1676-1732
Man’s Fourfold State, in Works, vol. 8
II. The State of Nature, Part III, Man’s Utter Inability to Recover Himself, Rom. 5:6, Jn. 6:44
Objection 1. If we be under an utter inability to do any good, how can God require us to do it?
Answer. God making man upright, Eccl. 7:29, gave him a power to do everything that he should require of him; this power man lost by his own fault. We were bound to serve God, and do whatever He commanded us, as being his creatures; and also, we were under the superadded tie of a covenant, for that purpose. Now, we having, by our own fault, disabled ourselves, shall God lose his right of requiring of requiring our task, because we have thrown away the strength He gave us whereby to perform it? Has the creditor no right to require payment of his money, because the debtor has squandered it away, and is not able to pay him? Truly, if God can require no more of us than we are able to do, we need no more to save us from wrath, but to make ourselves unable for every duty, and to incapacitate ourselves for serving God any manner of way, as profane men frequently do: and so the deeper a man is plunged in sin, he will be the more secure from wrath; for where God can require no duty of us, we do not sin in omitting it; and where there is no sin, there can be no wrath. As to what may be urged by the unhumbled soul, against the putting our stock in Adam’s hand, the righteousness of that dispensation was explained before. But moreover, the unrenewed man is daily throwing away the very remains of natural abilities, that rational light and strength which are to be found amongst the ruins of mankind. Nay, farther, he will not believe his own utter inability to help himself; so that out of his own mouth, he must be condemned. Even those who make their natural impotency too good a covert to their sloth, do, with others, delay the work of turning to God from time to time, and, under convictions, make large promises of reformation, which afterwards they never regard, and delay their repentance to a death-bed, as if they could help themselves in a moment; which shows them to be far from a due sense of their natural ability, whatever they pretend.

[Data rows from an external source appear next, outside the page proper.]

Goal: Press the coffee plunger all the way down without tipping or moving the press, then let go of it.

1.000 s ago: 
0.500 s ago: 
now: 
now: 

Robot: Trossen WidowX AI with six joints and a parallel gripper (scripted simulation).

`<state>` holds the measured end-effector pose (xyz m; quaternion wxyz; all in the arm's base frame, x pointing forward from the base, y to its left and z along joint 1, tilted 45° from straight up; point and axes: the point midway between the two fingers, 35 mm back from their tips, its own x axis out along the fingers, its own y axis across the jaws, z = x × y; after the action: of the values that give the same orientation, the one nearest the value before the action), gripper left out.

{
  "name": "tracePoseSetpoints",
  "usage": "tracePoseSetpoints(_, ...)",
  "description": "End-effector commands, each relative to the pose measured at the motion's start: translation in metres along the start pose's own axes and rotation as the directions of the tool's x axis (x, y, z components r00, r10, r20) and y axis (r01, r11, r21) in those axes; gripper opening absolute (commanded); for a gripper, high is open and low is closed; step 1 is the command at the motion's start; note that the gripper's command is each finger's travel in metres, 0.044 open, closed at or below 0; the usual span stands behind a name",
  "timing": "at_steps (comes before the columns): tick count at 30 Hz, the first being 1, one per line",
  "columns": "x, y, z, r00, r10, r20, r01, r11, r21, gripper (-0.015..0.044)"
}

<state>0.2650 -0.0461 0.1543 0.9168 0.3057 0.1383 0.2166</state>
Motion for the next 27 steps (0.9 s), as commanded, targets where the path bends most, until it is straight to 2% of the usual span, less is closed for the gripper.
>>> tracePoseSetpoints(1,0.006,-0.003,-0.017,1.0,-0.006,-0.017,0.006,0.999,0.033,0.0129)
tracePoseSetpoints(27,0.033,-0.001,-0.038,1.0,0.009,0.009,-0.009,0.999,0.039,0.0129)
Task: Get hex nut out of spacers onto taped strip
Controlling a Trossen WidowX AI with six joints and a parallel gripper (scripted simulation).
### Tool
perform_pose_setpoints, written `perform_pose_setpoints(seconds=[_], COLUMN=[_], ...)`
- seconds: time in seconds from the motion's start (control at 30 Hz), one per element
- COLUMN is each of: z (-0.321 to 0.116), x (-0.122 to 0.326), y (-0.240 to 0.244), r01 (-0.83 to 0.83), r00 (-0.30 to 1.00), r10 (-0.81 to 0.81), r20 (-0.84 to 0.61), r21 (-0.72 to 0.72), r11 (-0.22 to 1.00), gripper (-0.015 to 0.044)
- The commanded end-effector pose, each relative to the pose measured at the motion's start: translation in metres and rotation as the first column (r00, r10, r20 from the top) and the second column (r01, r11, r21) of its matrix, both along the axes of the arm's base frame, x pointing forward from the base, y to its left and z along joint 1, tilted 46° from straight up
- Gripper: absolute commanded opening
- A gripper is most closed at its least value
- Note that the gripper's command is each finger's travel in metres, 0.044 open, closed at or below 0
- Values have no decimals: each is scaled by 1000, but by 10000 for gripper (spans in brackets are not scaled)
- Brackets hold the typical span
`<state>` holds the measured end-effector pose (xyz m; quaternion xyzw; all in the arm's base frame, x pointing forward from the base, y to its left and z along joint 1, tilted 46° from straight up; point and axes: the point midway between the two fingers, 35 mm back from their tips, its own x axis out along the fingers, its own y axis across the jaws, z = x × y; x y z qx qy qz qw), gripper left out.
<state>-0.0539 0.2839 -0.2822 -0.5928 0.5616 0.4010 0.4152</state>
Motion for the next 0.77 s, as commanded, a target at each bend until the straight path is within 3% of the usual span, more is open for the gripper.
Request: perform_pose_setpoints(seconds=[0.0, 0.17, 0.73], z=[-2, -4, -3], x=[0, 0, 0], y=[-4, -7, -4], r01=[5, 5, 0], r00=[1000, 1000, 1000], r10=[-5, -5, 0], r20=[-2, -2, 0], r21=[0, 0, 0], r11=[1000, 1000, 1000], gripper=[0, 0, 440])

Now, if God can require of men the duty they are not able to do, He can in justice punish them for their not doing it, notwithstanding their inability. If He has power to exact the debt of obedience, He has also power to cast the insolvent debtor into prison, for his not paying it. Further, though unregenerate men have no gracious abilities, yet they want not natural abilities which nevertheless they will not improve. There are many things they can do, which they do not; they will not do them, and therefore their damnation will be just. Nay, all their inability to do good is voluntary; they will not come to Christ, John 5:40. They will not repent, they will die, Eze. 18:31. So they will be justly condemned; because they will neither turn to God, nor come to Christ; but love their chains better than their liberty, and darkness rather than light, John 3:19.

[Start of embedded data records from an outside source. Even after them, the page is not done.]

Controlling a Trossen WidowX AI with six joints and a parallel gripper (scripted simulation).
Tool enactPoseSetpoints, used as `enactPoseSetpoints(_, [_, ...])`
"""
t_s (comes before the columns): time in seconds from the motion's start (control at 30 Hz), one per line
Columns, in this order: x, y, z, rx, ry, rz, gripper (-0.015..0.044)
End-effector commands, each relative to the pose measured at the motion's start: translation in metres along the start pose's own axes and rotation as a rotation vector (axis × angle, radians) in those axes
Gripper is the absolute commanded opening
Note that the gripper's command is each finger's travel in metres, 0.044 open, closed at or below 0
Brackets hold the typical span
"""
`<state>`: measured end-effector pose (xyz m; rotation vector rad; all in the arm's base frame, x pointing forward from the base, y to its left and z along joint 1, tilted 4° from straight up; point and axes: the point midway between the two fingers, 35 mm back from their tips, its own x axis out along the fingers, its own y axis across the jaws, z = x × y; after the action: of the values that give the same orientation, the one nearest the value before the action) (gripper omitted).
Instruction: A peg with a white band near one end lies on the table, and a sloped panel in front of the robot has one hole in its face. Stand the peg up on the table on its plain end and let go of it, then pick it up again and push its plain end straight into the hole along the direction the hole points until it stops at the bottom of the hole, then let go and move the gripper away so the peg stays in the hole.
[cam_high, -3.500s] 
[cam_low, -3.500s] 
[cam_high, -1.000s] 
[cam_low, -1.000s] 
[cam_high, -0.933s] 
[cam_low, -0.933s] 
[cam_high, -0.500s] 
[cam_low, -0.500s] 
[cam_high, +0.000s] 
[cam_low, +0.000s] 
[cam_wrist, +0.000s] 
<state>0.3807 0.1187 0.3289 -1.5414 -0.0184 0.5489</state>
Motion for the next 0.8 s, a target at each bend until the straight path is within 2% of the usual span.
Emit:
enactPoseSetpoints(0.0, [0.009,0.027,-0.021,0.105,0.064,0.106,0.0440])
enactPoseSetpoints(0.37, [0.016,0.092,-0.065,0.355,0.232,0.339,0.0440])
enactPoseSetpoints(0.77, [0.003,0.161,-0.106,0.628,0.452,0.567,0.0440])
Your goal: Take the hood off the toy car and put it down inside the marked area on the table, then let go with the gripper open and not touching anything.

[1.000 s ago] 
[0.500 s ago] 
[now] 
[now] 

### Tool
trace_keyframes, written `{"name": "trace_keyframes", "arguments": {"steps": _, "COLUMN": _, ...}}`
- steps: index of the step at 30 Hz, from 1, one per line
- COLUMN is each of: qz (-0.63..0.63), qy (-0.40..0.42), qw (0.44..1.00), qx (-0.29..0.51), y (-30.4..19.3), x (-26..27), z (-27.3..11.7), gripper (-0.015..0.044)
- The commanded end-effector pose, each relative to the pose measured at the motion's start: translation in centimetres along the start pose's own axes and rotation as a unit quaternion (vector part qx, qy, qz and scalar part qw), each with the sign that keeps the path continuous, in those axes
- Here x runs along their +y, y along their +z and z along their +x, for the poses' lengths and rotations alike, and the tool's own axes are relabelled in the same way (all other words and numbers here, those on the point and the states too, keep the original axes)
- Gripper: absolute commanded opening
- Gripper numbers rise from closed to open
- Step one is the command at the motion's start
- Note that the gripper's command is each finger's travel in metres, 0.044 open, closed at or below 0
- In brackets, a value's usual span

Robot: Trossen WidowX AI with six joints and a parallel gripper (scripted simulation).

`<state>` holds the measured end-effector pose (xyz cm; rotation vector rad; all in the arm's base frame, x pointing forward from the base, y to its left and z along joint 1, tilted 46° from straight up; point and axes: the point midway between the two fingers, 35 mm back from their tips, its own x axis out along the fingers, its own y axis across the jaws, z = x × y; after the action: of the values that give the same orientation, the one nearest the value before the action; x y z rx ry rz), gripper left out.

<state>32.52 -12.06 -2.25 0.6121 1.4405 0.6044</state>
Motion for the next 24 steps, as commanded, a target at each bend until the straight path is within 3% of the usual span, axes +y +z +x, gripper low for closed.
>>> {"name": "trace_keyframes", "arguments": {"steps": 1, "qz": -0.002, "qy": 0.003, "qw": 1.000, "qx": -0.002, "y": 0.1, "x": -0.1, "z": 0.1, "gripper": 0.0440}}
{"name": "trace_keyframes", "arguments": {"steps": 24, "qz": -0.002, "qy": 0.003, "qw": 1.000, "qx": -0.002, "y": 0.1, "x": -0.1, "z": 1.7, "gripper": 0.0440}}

…Finally, though you cannot recover yourselves, not take hold of the saving help offered to you in the Gospel; yet even by the power of nature, you may use the outward and ordinary means, whereby Christ communicated the benefit of redemption to ruined sinners, who are utterly unable to recover themselves out of the state of sin and wrath…

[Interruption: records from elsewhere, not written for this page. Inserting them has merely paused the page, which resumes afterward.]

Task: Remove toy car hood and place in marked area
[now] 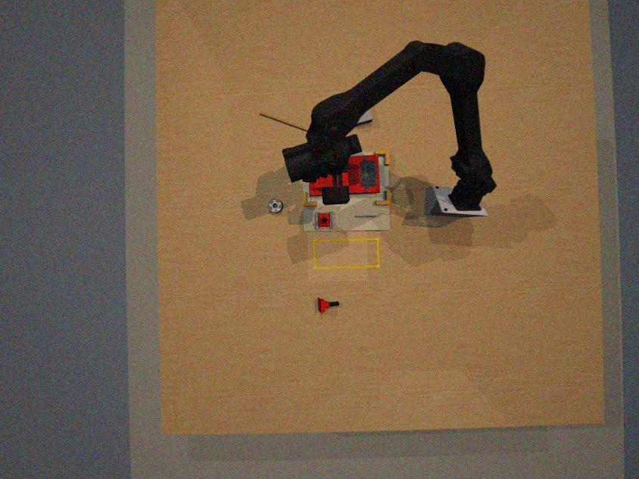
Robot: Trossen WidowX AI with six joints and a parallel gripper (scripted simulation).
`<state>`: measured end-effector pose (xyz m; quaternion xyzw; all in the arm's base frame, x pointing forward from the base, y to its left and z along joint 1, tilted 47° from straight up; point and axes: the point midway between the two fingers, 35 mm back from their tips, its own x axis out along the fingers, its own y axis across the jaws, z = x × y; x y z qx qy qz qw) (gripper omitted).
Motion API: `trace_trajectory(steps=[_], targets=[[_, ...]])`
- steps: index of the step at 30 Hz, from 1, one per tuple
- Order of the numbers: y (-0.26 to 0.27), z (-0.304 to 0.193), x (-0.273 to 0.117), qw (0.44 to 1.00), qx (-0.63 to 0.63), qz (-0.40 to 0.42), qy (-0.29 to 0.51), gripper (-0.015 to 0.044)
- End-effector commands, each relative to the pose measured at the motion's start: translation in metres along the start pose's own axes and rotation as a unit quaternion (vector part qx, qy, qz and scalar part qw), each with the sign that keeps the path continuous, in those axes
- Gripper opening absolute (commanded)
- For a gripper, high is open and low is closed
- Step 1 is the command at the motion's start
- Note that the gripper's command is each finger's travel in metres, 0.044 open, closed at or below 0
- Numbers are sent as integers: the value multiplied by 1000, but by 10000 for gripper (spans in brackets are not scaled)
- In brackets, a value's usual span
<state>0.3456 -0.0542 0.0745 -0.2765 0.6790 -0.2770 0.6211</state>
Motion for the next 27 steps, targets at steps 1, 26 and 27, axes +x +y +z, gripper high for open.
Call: trace_trajectory(steps=[1, 26, 27], targets=[[-2, 2, 1, 1000, 7, -2, -1, 440], [-2, 3, 20, 1000, 7, -2, -1, 440], [-2, 3, 21, 1000, 7, -2, -1, 440]])
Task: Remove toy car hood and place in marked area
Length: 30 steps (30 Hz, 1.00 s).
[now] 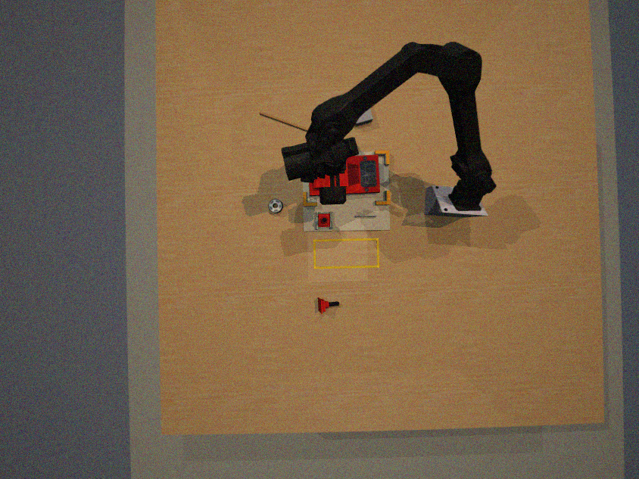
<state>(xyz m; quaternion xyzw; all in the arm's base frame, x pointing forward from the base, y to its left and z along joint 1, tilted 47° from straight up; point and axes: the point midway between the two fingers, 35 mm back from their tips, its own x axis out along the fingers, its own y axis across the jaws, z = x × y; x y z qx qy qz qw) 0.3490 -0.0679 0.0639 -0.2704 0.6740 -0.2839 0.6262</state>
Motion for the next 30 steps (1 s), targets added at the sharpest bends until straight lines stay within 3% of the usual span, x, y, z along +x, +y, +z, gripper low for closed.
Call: trace_trajectory(steps=[1, 30], targets=[[0, -1, 5, 1000, -5, -2, 2, 440], [1, -1, 26, 1000, -4, -3, 2, 440]])
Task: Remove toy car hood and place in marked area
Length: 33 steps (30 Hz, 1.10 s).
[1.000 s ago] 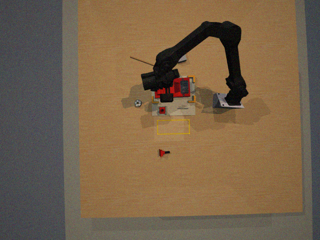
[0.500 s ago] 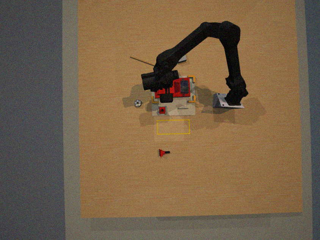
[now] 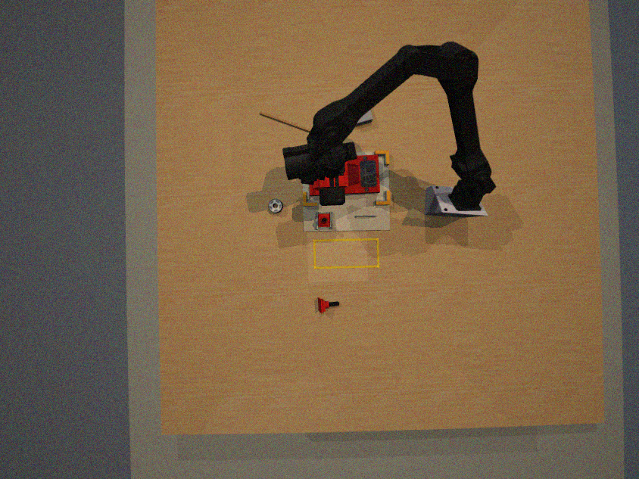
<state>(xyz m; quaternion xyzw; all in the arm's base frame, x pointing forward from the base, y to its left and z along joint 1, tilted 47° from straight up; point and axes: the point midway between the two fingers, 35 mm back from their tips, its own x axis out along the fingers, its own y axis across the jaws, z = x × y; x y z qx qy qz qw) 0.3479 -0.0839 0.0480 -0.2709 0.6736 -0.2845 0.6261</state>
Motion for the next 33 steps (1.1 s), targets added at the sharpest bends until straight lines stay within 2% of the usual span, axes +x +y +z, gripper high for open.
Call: trace_trajectory(steps=[1, 33], targets=[[0, -2, 4, 1000, -5, -2, 2, 440], [0, -2, 21, 1000, -5, -3, 2, 440]])
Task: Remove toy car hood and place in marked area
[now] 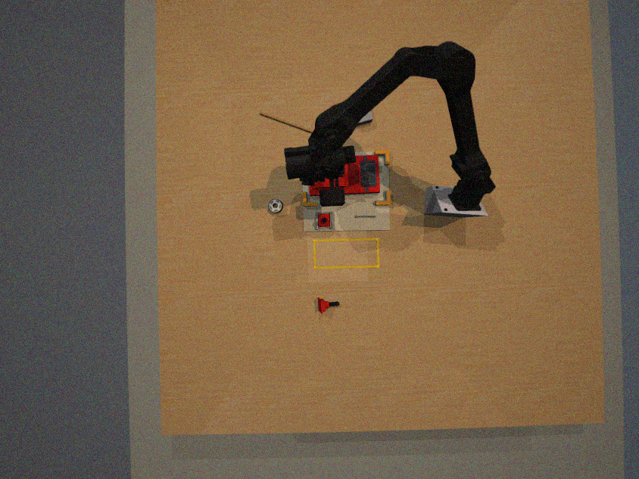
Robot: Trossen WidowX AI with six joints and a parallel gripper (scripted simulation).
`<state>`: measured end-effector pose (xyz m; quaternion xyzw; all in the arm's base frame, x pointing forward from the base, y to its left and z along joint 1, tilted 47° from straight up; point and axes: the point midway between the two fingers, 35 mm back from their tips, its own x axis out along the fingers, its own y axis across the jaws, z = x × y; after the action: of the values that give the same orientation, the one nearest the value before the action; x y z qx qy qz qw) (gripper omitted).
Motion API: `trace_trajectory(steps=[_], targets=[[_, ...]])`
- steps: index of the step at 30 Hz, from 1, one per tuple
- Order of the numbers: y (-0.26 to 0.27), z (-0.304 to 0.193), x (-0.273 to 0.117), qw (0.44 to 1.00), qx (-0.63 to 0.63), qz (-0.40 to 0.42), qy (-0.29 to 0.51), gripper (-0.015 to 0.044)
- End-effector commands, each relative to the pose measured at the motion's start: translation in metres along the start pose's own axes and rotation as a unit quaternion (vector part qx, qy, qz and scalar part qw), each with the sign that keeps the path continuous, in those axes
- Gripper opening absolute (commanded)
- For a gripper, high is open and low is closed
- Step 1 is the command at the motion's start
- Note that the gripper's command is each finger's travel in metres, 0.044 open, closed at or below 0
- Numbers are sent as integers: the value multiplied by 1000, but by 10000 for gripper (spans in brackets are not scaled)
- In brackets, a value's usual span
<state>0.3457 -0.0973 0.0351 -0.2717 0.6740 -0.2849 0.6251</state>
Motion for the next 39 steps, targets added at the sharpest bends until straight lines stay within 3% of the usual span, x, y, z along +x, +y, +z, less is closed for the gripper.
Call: trace_trajectory(steps=[1, 20, 24, 33, 39], targets=[[0, -1, 3, 1000, -4, -2, 1, 440], [0, -1, 12, 1000, -4, -2, 1, 440], [0, 0, 10, 1000, 0, 0, 0, 335], [0, 0, 10, 1000, 0, 0, 0, 275], [0, 0, 8, 1000, 0, 0, 0, 117]])
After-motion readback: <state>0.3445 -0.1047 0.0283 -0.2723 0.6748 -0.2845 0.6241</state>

You may examine yourselves as to the state of your souls, in a solemn manner, as in the presence of God; you may discern that you have no grace, and that you are lost and undone without it; and you may cry unto God for it.¹ These things are within the compass of natural abilities, and may be practiced where there is no grace. It must aggravate your guilt, that you will not be at so much pains about the state and case of your precious souls. If you do not what you can, you will be condemned, not only for the want of grace, but for your despising it.
¹ [Webmaster’s note: Note that John Girardeau affirmed this same thing 150 year later.]